The tour followed the release of the group’s album Goats Head Soup on 31 August. It began at the Stadthalle in Vienna, Austria on 1 September. It then saw, in large halls to mid-sized arenas, West Germany, England (including four shows at the Empire Pool in London), Scotland, Switzerland, Denmark, Sweden, The Netherlands, and Belgium, finishing on 19 October with the band’s fourth entry into and thirteenth show in West Germany, at the Deutschlandhalle in West Berlin, which would turn out to be Mick Taylor’s last live performance with the Stones as a member of the band.
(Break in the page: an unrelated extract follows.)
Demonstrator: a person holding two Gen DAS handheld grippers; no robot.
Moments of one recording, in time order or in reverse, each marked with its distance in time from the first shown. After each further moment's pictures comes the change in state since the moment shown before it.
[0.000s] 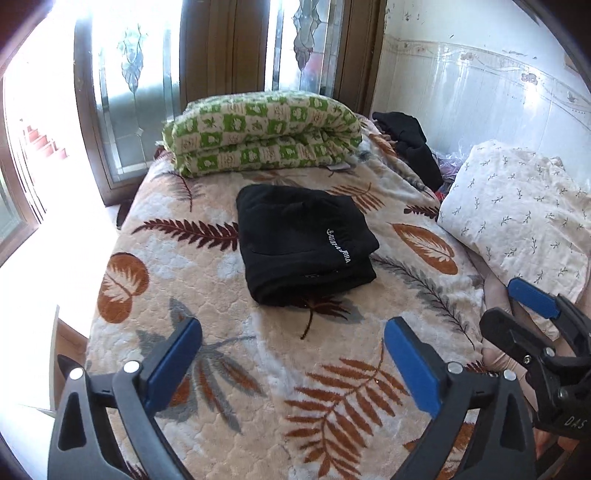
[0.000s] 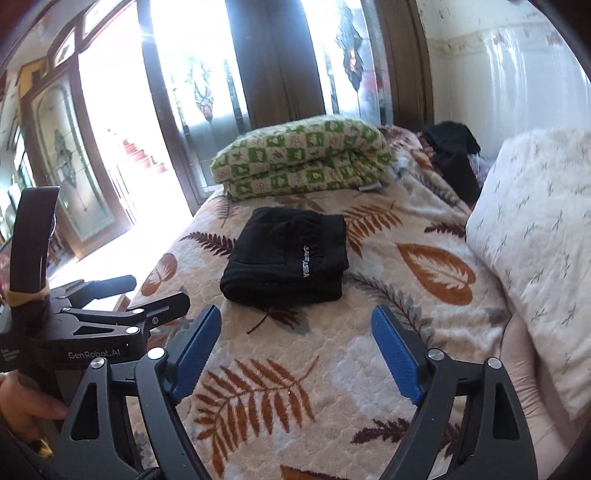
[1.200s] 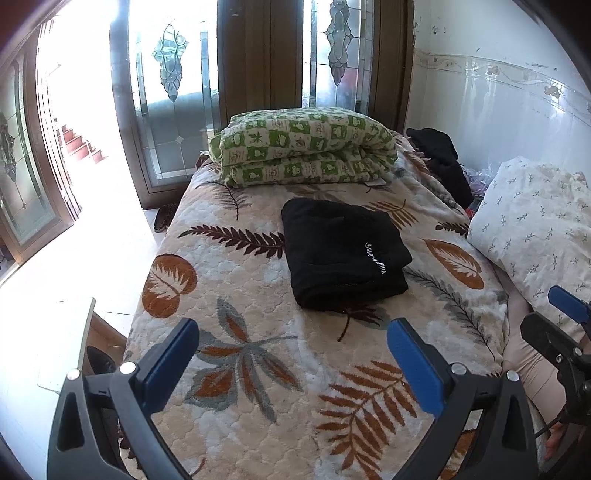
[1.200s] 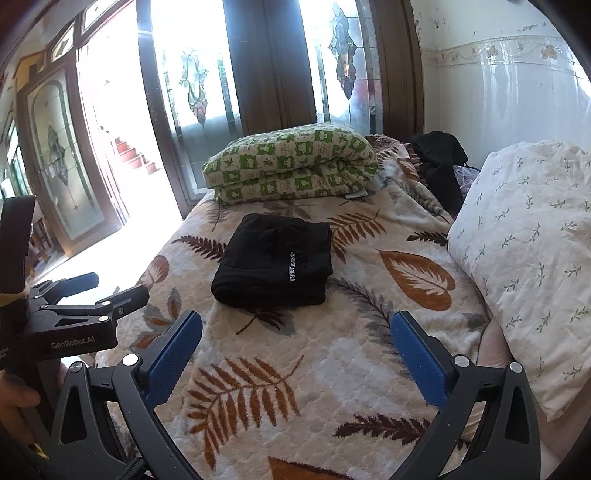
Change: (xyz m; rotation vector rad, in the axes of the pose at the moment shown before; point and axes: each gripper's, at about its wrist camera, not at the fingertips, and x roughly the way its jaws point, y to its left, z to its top) left arm -0.025 0.015 -0.004 -0.057 -0.048 0.143; right arm -0.017 -0.004 0.006 -0.005 0.001 -0.049
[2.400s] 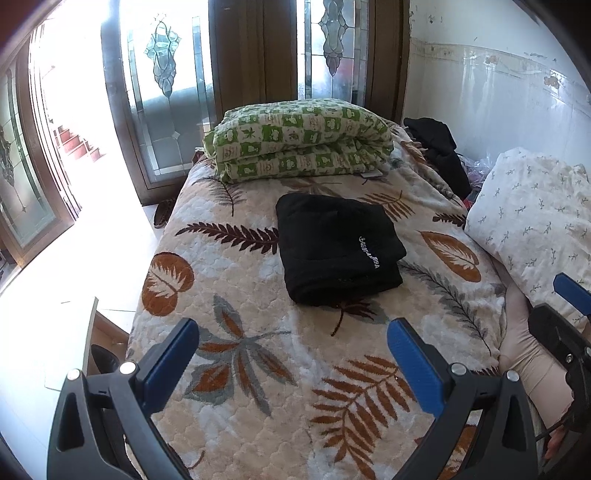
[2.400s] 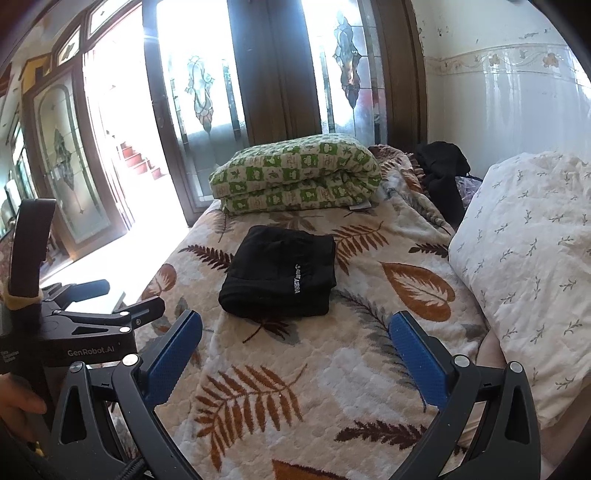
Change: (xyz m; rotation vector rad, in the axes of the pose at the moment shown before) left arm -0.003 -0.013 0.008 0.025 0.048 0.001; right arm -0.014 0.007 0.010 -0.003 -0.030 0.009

Altogether 42 shows were played in 22 cities, with two shows in a day a commonplace.
This was the Stones’ first trip to Europe since the European Tour 1970, and was part of parallel three-year cycles of touring the United States and Europe.
Without all the ballyhoo, media attention, and jet set hangers-on of the group’s 1972 American Tour, the 1973 European Tour was seen as having less drama — the biggest pending issue was the resolution of Keith Richards and Anita Pallenberg’s 25 June drugs and weapons bust, which hung over them until a 24 October £205 fine from the Great Marlborough Street Magistrates Court resolved it — while showcasing consistently good musicianship.
Songs like “Brown Sugar” and “Gimme Shelter” were well received and Billy Preston’s organ and clavinet added a contemporary and funky edge to the “classic” Stones sound, although the tour’s relatively conventional delineation between rhythm (primarily Richards) and lead guitar (primarily Taylor) parts were later criticised by Richards. By the time of the group’s following Tour of the Americas ’75, Ron Wood would be in the band and Richards’ preferred interweaved approach would be restored.